Show that in free oscillation of an lc circuit. The sum of energies stored inthe capacitor and inductor is constant i time
Answers
Energy flow occurs between between an inductor and capacitor when they are connected together, energy flows from capacitor to inductor and then back to capacitor. Since there is no resistance, energy can not dissipate via inductor and capacitor and the whole energy of the system continues to swing back and forth between inductor and capacitor.This process continues forever in the absence of resistance in a cyclic oscillatory manner.
We know that from the properties of inductor and capacitor,
Energy stored in an inductor = LI²/2
Energy stored in the capacitor = Q²/2C
Let the initial current in the inductor = 0
Let the initial charge of the capacitor = Q₀
So the initial energy of the system,
U₀ = energy stored in the capacitor + energy stored in the inductor
= Q₀²/2C + 0
= Q₀²/2C
when the switch is closed current starts flowing in the circuit and capacitor starts discharging, this current flows in the circuit until the capacitor is discharged completely. Let the final maximum current be I₀.
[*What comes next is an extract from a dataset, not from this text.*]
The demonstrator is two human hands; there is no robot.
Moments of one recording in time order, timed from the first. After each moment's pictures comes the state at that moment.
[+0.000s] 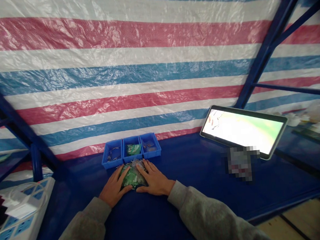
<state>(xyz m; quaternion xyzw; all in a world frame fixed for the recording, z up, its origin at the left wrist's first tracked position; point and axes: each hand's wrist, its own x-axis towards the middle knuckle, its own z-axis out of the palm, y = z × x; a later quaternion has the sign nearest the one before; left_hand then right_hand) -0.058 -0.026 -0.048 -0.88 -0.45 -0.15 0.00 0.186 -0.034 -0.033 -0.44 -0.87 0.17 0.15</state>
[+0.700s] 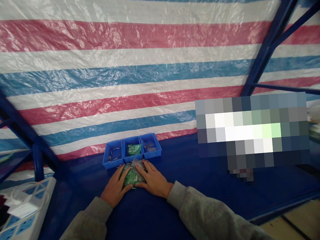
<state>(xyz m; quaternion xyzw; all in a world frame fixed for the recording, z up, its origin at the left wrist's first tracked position) -0.055 -0.025 -0.054 -0.88 -0.45 -0.16 0.02 0.176 -0.034 -0.046 -0.46 -0.85 0.11 0.23</state>
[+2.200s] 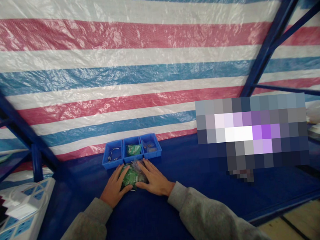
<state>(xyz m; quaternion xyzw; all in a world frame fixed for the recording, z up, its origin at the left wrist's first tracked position) -0.054 -0.027 -0.047 -0.87 -0.46 -0.17 0.00 0.184 -0.033 -0.038 -0.44 -0.84 0.20 0.24</state>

So final energy stored in the system now
Uₙ = energy stored in the capacitor + energy stored in the inductor
= 0 + LI₀²/2
= LI₀²/2
Since the inductor opposes the change in current, so this current continues to flow in the circuit even after the capacitor is discharged totally. So this current now starts charging the capacitor until it is fully charged in the reverse polarity. This cycle of energy flow continues forever.
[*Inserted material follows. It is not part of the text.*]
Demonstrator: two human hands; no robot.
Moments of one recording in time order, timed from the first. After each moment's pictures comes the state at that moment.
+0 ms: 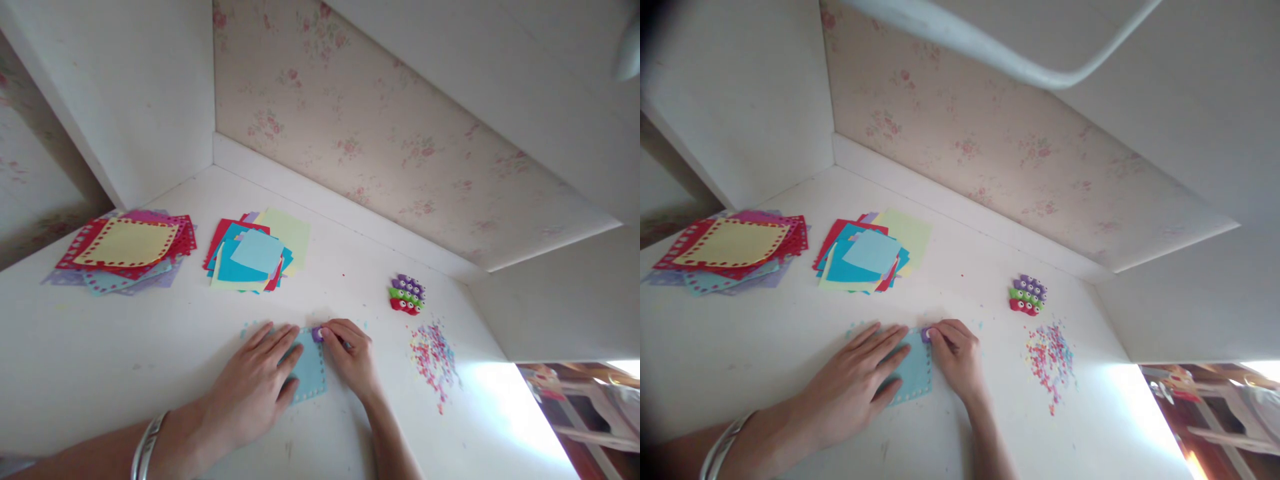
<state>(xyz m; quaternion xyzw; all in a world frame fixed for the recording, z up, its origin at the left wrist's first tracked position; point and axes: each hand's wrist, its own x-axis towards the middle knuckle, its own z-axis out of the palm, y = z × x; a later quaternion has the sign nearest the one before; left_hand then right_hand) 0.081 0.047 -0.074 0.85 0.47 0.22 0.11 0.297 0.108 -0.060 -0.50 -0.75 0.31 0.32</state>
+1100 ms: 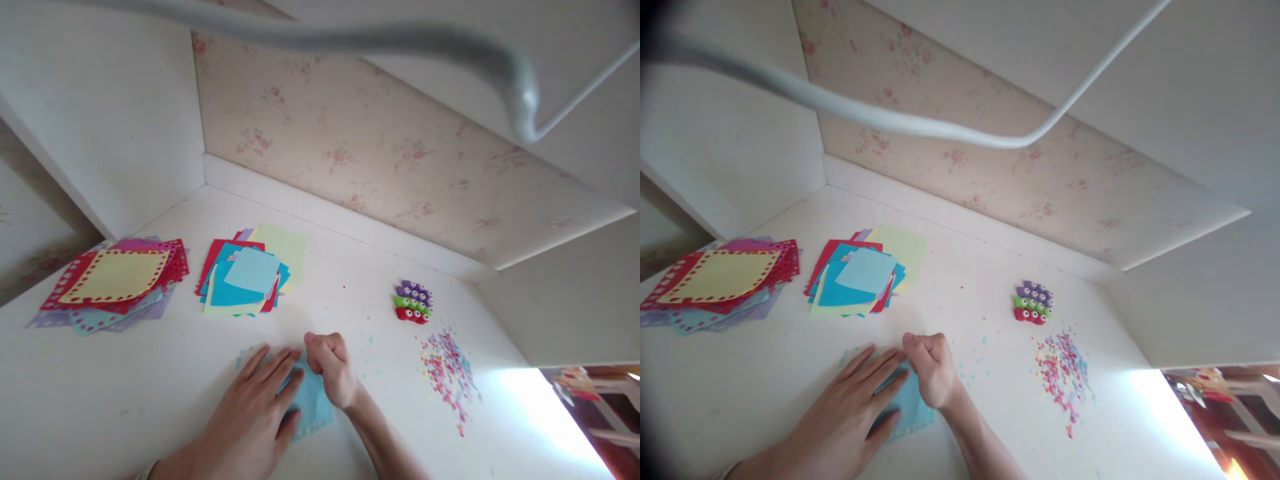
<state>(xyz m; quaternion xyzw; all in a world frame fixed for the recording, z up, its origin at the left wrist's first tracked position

At any point the energy stored in the system will be the sum of energy stored in the capacitor and inductor.
U = Q²/2C + LI²/2
In this process energy dissipation does not occur because there is no resistance in the circuit. Hence the total energy of the system remains constant and jumps from capacitor to inductor and vice versa in an oscillatory manner forever.
Hence ,
U = Q²/2C + LI²/2 = LI₀²/2 = Q₀²/2C